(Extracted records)
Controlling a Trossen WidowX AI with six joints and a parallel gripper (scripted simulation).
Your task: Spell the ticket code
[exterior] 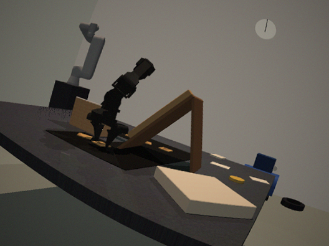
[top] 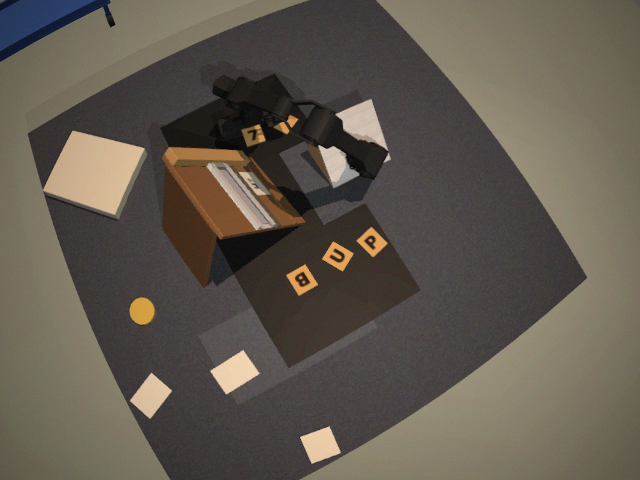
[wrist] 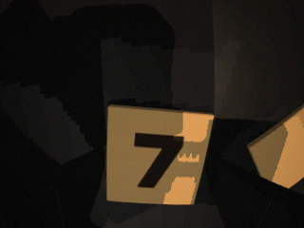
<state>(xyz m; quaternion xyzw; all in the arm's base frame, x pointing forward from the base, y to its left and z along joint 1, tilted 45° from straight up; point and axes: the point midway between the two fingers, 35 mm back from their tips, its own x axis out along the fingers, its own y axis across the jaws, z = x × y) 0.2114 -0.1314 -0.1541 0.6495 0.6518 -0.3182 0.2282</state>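
My gripper tip is now 170 mm to the right of the white ticket, 80 mm below it and 80 mm short of it. The rest, counted from my gripper tip: dark mat (210 mm to the left, 10 mm behind); cream slab (470 mm ahead, 120 mm to the right, 20 mm above); letter tile (right at my gripper tip).
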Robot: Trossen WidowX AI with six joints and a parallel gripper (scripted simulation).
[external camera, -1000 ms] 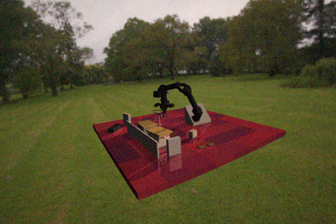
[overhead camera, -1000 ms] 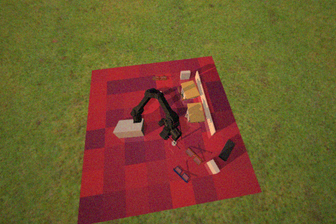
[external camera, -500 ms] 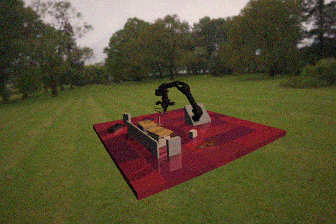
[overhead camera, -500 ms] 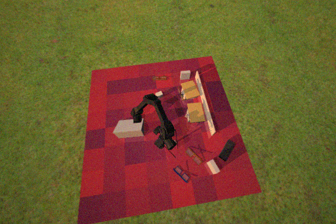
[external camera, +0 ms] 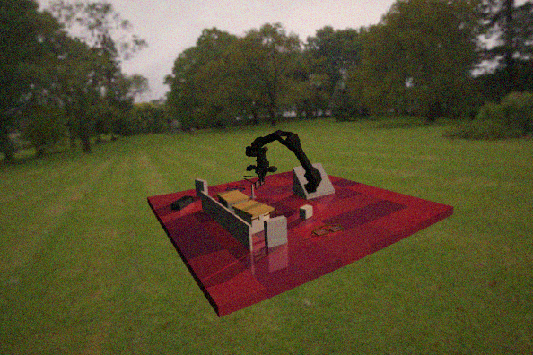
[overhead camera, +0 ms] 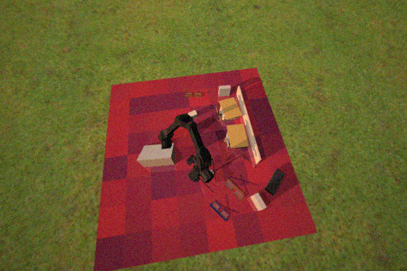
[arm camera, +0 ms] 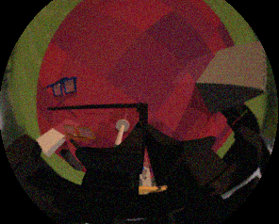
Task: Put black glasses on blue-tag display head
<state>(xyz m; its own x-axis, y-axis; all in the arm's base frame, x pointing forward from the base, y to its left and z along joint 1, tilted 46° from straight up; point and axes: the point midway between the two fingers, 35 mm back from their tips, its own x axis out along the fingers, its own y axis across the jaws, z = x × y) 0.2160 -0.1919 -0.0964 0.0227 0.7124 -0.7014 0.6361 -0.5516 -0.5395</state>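
Now: the small peg 70 mm ahead of my gripper tip and 60 mm below it. Round my gripper tip: black case (480 mm ahead, 100 mm to the right, 70 mm below); then display head (250 mm ahead, 210 mm to the left, 30 mm below); then small cube (10 mm behind, 450 mm to the left, 60 mm below).
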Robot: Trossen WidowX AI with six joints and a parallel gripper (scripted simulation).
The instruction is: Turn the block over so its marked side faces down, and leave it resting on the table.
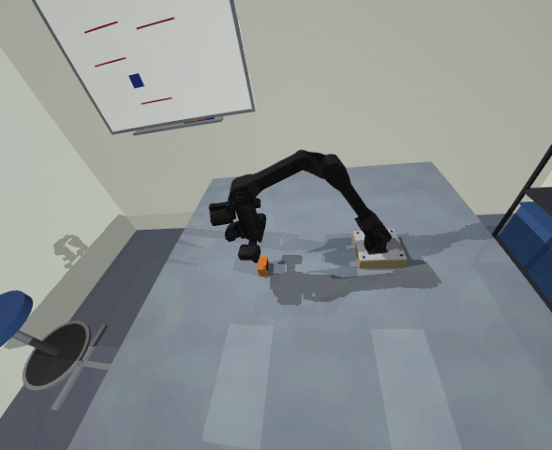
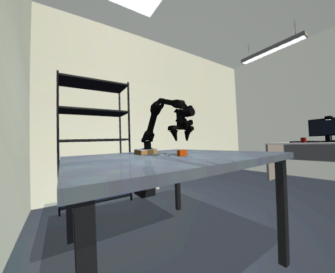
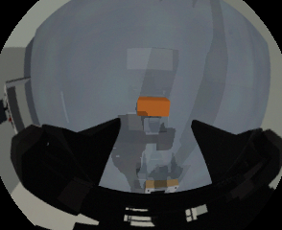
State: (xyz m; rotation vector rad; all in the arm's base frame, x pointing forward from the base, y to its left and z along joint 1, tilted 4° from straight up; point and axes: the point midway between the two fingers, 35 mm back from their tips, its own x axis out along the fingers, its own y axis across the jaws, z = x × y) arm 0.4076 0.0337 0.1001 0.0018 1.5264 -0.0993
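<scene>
The block lies 1 cm behind my gripper tip and 8 cm below it.
</scene>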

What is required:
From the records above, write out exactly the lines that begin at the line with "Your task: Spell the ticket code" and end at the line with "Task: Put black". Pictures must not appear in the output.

Exercise answer:
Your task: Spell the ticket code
[exterior] 
[top] 
[wrist] 
<state>(xyz m; quaternion xyzw; all in the arm's base frame, x pointing forward from the base, y to its left and z along joint 1, tilted 45° from straight up; point and axes: the point midway between the two fingers, 35 mm back from their tips, its own x axis out along the fingers, its own y axis across the jaws, z = x × y) 0.2114 -0.1314 -0.1541 0.6495 0.6518 -0.3182 0.2282</state>
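My gripper tip is now 170 mm to the right of the white ticket, 80 mm below it and 80 mm short of it. The rest, counted from my gripper tip: dark mat (210 mm to the left, 10 mm behind); cream slab (470 mm ahead, 120 mm to the right, 20 mm above); letter tile (right at my gripper tip).
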Robot: Trossen WidowX AI with six joints and a parallel gripper (scripted simulation).
[external camera, -1000 ms] 
[overhead camera, -1000 ms] 
[external camera, -500 ms] 
[overhead camera, -500 ms] 
[external camera, +0 ms] 
[overhead camera, +0 ms] 
[arm camera, +0 ms] 
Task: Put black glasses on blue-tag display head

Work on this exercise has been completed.